United Statesv.Poplawski

United States Court of Appeals, Eighth CircuitJan 26, 1995
46 F.3d 42 (8th Cir. 1995)

No. 94-1985.

Submitted September 13, 1994.

Decided January 26, 1995.

T. Patrick Deaton, Springfield, MO (argued), for appellant.

Cynthia Jean Hyde, Springfield, MO (Stephen L. Hill, Jr. and Cynthia J. Hyde, appear on the brief), for appellee.

Appeal from the United States District Court for the Western District of Missouri.

Before MAGILL, Circuit Judge, BRIGHT, Senior Circuit Judge, and LOKEN, Circuit Judge.


Michael Eugene Poplawski pleaded guilty to conspiracy to manufacture and distribute methamphetamine. He appeals his seventy-month sentence, arguing that the district court improperly denied an acceptance-of-responsibility reduction because of unrelated criminal conduct — continued drug use — while Poplawski was free on bond awaiting sentencing. Concluding that this is conduct related to his offense of conviction, we affirm.

The HONORABLE RUSSELL G. CLARK, Senior United States District Judge for the Western District of Missouri.

In February 1993, Poplawski admitted that he had cooked methamphetamine, took police officers to an apartment where he stored supplies for this illegal activity, described his method of manufacture, and assisted in an undercover purchase. However, he did not reform. In August, police returned to Poplawski's house, received his consent to search, and discovered drug paraphernalia, a small quantity of methamphetamine, and supplies for methamphetamine manufacture. Poplawski was then indicted on three drug counts and eventually pleaded guilty to the conspiracy count in exchange for the government's agreement to recommend that he receive a three-level reduction for acceptance of responsibility. See U.S.S.G. § 3E1.1.

While released on bond, Poplawski tested positive for amphetamine in November 1993 and for amphetamine, methamphetamine, and marijuana in February 1994. After the second test, the court revoked his bond and ordered detention. The presentence report noted this illegal drug use while on bond and did not recommend a reduction for acceptance of responsibility. Poplawski objected, arguing that he had pleaded guilty and cooperated with law enforcement officers. The government recommended that he not receive an acceptance-of-responsibility reduction because he had manufactured, sold, and used methamphetamine while on bond awaiting sentencing. The district court denied the reduction on the ground that Poplawski had twice tested positive for drug use while released on bond. That ruling is the sole issue on appeal.

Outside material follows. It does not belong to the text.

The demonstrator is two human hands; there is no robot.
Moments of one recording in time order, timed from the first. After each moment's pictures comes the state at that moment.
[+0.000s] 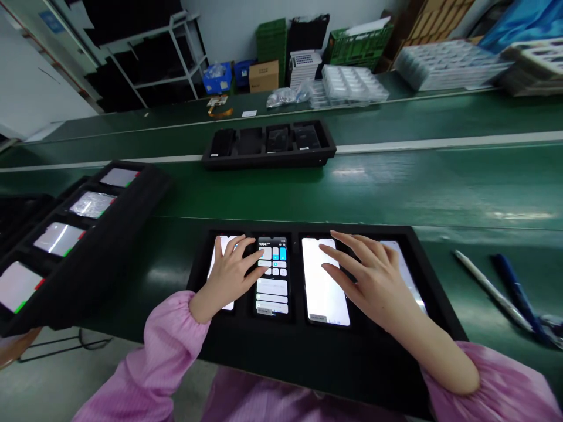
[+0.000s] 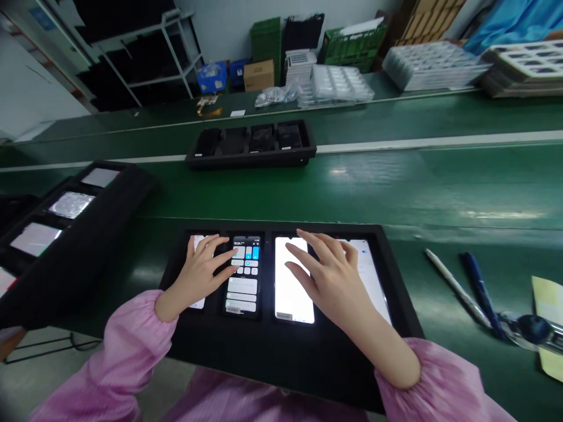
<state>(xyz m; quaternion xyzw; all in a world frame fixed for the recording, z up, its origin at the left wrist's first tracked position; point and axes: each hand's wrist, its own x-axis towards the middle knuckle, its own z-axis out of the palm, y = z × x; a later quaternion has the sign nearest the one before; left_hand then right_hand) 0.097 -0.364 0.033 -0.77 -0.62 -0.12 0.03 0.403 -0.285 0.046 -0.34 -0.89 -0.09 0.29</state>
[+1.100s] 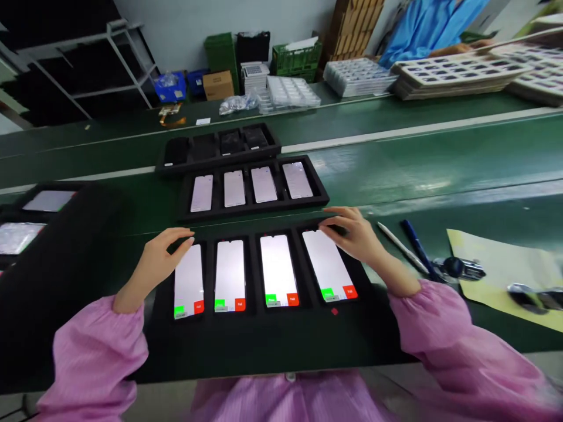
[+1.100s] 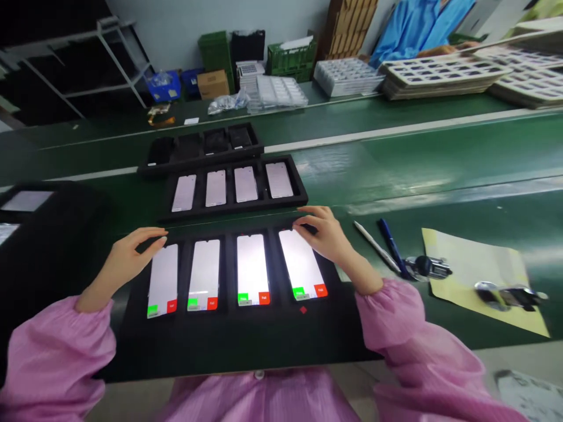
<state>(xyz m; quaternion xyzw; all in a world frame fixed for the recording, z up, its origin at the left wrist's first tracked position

The Guidelines declare that one factor relevant to acceptance of responsibility is the defendant's "voluntary termination or withdrawal from criminal conduct or associations." U.S.S.G. § 3E1.1, comment. (n. 1(b)). However, the Guidelines do not state whether the sentencing court may consider continuing, unrelated criminal conduct. Relying on United States v. Morrison, 983 F.2d 730, 733-35 (6th Cir. 1993), Poplawski argues that his continued drug use was unrelated to his offense of conviction and therefore does not justify denial of an acceptance-of-responsibility reduction. On the other hand, the government urges us to reject Morrison, like the four circuits that have denied acceptance of responsibility for a financial crime based upon the defendant's unrelated drug use while free on bond awaiting sentencing. See United States v. McDonald, 22 F.3d 139, 142-44 (7th Cir. 1994), and cases cited.

We need not resolve the unrelated conduct issue in this case. As Morrison itself recognized, continued use of a drug is related to the offense of conspiring to manufacture and distribute that drug. See 983 F.2d at 734. A defendant's related criminal conduct while free on bond awaiting disposition of the case may be considered in determining acceptance of responsibility. See United States v. Wivell, 893 F.2d 156, 159 (8th Cir. 1990). We acknowledge that Poplawski's guilty plea and cooperation with law enforcement officers are evidence of acceptance of responsibility. But given the great deference we must accord the district court's determination of this issue, see § 3E1.1, comment. (n. 5), we cannot conclude that its denial of the reduction was clearly erroneous, the standard of review in this circuit. See United States v. Furlow, 980 F.2d 476 (8th Cir. 1992) (en banc), cert. denied, ___ U.S. ___, 113 S.Ct. 2353, 124 L.Ed.2d 261 (1993).

The judgment of the district court is affirmed.